Lo stesso Papa Francesco aveva chiesto di fare dietrofront a Donald Trump: “Gerusalemme è una città unica, sacra per gli ebrei, i cristiani e i musulmani ed ha una vocazione speciale alla pace. Rispettate lo status quo”.

Ma questa decisione, annunciata ufficialmente ieri 6 dicembre, è in verità l’attuazione di una legge statunitense del 1995 che riconosceva, appunto, Gerusalemme come capitale dello stato israeliano. Tuttavia l’attuazione di questa legge fu sempre rimandata dei precedenti presidenti americani, proprio per evitare che il Medio Oriente sprofondasse nuovamente nel caos più totale.

Ma come è stata accolta questa notizia dal mondo arabo? 

Se l’Europa e il resto del mondo Occidentale non hanno accolto positivamente questa decisione, gli stati arabi, soprattutto quelli influenti e più legati all’Occidente, sia politicamente che economicamente, hanno palesemente manifestato la loro preoccupazione e hanno avvertito chiaramente il presidente Donald Trump, della pericolosità della sua decisione. 

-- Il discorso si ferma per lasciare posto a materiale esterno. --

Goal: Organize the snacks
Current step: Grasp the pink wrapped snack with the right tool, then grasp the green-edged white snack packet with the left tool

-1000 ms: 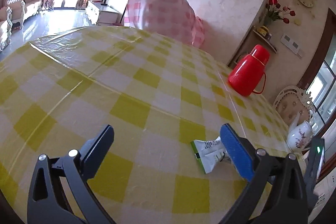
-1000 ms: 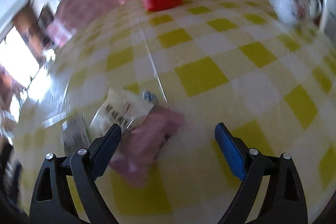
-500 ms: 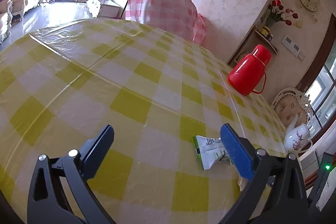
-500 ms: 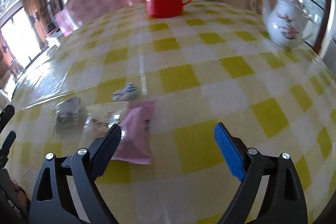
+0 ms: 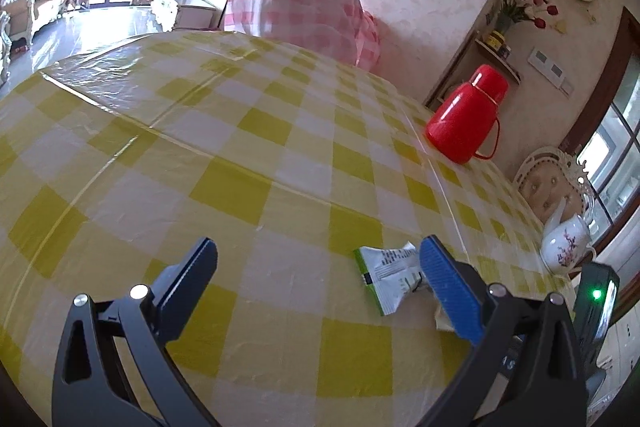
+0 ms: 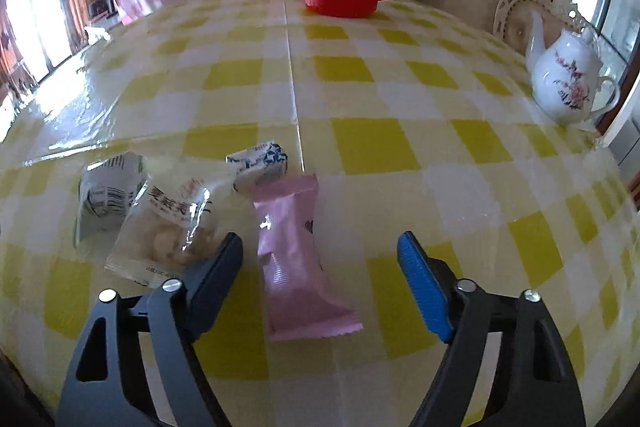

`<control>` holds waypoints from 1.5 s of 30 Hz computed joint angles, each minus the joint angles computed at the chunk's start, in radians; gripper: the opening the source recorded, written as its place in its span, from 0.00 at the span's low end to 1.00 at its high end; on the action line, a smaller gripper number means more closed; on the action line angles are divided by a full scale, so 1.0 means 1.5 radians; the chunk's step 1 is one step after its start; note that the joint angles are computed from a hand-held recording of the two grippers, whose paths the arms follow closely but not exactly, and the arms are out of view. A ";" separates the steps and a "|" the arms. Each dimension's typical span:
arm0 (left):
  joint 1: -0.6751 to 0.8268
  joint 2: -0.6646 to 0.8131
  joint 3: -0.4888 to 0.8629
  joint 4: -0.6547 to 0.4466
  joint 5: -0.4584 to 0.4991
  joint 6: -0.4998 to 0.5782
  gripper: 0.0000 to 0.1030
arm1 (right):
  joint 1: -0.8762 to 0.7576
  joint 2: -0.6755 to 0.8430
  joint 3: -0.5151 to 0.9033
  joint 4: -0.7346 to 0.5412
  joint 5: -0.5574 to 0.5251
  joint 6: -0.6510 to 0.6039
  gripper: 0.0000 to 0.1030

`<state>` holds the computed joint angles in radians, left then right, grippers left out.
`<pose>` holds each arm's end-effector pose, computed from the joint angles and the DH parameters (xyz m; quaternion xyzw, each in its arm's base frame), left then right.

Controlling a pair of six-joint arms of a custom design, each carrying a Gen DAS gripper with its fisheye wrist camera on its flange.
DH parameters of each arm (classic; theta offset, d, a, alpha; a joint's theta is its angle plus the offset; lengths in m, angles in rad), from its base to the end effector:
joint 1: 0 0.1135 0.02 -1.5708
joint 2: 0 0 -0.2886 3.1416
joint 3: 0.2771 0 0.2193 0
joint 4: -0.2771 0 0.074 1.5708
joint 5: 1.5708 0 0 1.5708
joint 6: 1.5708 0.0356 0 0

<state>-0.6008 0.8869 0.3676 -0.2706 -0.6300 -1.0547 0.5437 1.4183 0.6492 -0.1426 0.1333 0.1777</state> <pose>0.1132 -0.0522 0.2116 -0.3127 0.8302 -0.0727 0.4558 0.2047 0.1182 0.2088 -0.1506 0.9322 0.0550 0.3244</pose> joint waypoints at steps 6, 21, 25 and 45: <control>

Hamas, il movimento che governa la Striscia di Gaza, ha dichiarato: “Donald Trump ha aperto le porte dell’inferno”.

Forti critiche anche dal re di Giordania, Abdullah II, che ha fatto sapere che questa decisione potrebbe portare a “gravi ripercussioni sulla stabilità e la sicurezza della regione” e infiammare le tensioni tra cittadini di fede diversa”.

Recep Tayyip Erdogan, presidente della Turchia, ha dichiarato, invece, che la Città Santa è una “linea rossa” che potrebbe inclinare i rapporti fra lo Stato d’Israele e il resto del mondo. 

Più pessimista è stata l’Arabia Saudita che ha fatto notare come questa avventata decisione, potrebbe addirittura “bloccare gli sforzi per ridare slancio al processo di pace”. Della stessa opinione Nabil Abu Rudeina, portavoce del presidente dell’ANP, che ha asserito che la decisione del presidente americano potrebbe avere “pericolose conseguenze che la decisione potrebbe portare nel processo di pace, sicurezza e stabilità nella regione e nel resto del mondo”.

Insomma una decisione, che arriva alla fine di un anno già molto teso per i rapporti fra gli Stati Uniti d’America e la Korea del Nord, che sicuramente ha provocato forti perplessità in tutto il mondo ma che potrebbe portare anche a forti attriti fra Occidente e Medio Oriente se la diplomazia americana non decidesse all’ultimo di fare un passo indietro.